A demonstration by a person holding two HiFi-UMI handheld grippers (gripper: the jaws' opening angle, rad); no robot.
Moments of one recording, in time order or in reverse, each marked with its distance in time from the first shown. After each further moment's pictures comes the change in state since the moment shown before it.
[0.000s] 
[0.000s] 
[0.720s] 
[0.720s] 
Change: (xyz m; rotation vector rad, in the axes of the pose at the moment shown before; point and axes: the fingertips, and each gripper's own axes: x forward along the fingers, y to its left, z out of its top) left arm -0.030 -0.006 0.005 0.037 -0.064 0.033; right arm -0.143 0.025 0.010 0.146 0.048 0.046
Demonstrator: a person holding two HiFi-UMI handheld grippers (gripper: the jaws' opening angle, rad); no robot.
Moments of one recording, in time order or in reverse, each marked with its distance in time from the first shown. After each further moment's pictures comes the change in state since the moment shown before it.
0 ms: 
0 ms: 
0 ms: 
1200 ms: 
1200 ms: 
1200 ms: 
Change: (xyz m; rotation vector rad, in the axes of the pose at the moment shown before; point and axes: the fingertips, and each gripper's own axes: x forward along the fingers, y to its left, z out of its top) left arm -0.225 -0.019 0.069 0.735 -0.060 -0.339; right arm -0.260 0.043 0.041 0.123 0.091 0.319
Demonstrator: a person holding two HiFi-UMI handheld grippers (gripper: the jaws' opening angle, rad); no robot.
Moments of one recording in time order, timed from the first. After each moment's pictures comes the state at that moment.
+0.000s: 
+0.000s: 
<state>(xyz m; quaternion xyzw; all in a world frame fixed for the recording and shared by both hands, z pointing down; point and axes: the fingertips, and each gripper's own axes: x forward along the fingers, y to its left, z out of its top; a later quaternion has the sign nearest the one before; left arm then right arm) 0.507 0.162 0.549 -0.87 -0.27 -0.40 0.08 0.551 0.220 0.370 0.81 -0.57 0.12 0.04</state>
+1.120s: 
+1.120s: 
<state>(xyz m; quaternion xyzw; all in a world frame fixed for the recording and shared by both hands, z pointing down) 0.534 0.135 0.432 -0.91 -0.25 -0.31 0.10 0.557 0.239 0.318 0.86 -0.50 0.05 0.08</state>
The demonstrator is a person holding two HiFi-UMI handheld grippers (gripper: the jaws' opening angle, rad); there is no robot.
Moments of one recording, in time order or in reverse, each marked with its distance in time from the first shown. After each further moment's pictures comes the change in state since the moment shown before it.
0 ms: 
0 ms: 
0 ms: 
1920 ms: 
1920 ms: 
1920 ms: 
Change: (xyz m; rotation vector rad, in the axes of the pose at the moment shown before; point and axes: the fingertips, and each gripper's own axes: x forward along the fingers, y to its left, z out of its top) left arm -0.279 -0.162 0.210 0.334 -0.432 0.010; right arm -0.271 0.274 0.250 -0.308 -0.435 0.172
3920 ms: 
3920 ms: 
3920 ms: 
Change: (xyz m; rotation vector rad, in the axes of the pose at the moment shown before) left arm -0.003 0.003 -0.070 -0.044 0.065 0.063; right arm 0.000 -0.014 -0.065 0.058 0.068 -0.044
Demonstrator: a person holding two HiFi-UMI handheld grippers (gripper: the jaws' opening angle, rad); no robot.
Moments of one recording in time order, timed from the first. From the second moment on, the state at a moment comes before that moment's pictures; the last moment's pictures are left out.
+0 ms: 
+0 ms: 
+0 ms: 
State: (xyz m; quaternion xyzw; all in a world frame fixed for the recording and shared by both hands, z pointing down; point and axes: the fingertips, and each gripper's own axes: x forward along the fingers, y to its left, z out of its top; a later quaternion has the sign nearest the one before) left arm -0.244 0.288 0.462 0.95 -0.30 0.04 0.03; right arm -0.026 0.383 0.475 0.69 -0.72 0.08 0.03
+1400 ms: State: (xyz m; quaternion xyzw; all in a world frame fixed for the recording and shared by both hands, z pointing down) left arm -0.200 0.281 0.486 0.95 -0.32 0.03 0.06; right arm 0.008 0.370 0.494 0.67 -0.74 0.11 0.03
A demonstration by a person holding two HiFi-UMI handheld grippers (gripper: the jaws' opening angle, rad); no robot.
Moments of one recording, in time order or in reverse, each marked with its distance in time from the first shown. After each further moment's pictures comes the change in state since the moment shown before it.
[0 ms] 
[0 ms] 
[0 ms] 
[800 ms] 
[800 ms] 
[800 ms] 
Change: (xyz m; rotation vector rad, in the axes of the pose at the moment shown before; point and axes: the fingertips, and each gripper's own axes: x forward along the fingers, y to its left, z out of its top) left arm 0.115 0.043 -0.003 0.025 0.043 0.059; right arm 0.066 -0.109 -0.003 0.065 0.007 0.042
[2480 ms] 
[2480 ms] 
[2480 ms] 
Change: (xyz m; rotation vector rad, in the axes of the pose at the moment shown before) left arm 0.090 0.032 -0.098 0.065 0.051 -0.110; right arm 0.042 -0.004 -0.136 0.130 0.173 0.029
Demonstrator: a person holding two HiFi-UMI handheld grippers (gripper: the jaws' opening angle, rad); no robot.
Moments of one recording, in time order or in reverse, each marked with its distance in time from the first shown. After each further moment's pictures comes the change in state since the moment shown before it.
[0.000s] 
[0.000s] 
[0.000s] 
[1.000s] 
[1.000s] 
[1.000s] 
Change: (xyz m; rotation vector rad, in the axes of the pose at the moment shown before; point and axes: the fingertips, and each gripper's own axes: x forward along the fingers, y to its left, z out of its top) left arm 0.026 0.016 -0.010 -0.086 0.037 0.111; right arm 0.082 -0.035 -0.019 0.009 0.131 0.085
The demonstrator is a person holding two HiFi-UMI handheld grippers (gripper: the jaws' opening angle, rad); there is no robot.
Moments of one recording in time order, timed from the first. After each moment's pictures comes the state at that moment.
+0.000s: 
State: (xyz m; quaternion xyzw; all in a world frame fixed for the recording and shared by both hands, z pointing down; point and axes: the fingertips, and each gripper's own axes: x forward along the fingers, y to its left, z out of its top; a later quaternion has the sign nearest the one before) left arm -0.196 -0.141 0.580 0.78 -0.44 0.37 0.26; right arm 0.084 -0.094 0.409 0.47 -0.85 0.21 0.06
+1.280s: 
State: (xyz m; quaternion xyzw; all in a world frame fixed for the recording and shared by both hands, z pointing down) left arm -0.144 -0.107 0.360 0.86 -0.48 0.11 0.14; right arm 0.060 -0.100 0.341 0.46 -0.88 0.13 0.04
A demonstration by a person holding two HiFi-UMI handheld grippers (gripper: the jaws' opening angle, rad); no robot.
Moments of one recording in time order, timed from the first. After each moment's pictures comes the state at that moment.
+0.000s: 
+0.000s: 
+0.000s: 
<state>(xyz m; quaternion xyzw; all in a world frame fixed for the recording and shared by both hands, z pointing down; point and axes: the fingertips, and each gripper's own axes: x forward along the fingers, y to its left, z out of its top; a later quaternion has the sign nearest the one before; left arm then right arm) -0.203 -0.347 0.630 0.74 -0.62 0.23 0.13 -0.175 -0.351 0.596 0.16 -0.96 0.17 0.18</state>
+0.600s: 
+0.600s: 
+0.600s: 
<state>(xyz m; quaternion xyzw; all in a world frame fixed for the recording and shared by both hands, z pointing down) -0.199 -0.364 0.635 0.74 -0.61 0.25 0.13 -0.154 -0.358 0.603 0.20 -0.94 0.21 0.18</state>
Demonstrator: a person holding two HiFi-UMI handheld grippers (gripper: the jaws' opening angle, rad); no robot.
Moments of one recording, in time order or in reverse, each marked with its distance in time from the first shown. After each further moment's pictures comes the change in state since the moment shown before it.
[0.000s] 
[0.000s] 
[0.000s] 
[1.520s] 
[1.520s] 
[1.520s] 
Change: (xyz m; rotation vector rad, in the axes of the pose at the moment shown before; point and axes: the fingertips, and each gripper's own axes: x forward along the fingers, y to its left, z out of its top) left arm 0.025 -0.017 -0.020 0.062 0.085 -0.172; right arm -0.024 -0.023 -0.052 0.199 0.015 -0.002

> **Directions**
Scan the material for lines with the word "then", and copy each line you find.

> **Response to this task**
<state>(xyz m; quaternion xyzw; all in a world frame fixed for the recording and shared by both hands, z pointing down; point and axes: the fingertips, and each gripper's own axes: x forward along the fingers, y to its left, z out of its top; a later quaternion has the sign nearest the one before; left arm then right arm) 0.507 0.162 0.549 -0.87 -0.27 -0.40 0.08 0.551 0.220 0.370 0.81 -0.57 0.12 0.04</state>
<state>(xyz m; quaternion xyzw; all in a world frame fixed for the recording and shared by both hands, z pointing down; point and axes: the fingertips, and each gripper's own axes: x forward along the fingers, y to its left, z out of its top; a later quaternion has the sign nearest the one before; left arm then right arm) -0.203 -0.347 0.630 0.74 -0.62 0.23 0.13 -0.175 -0.351 0.596 0.16 -0.96 0.17 0.18</state>

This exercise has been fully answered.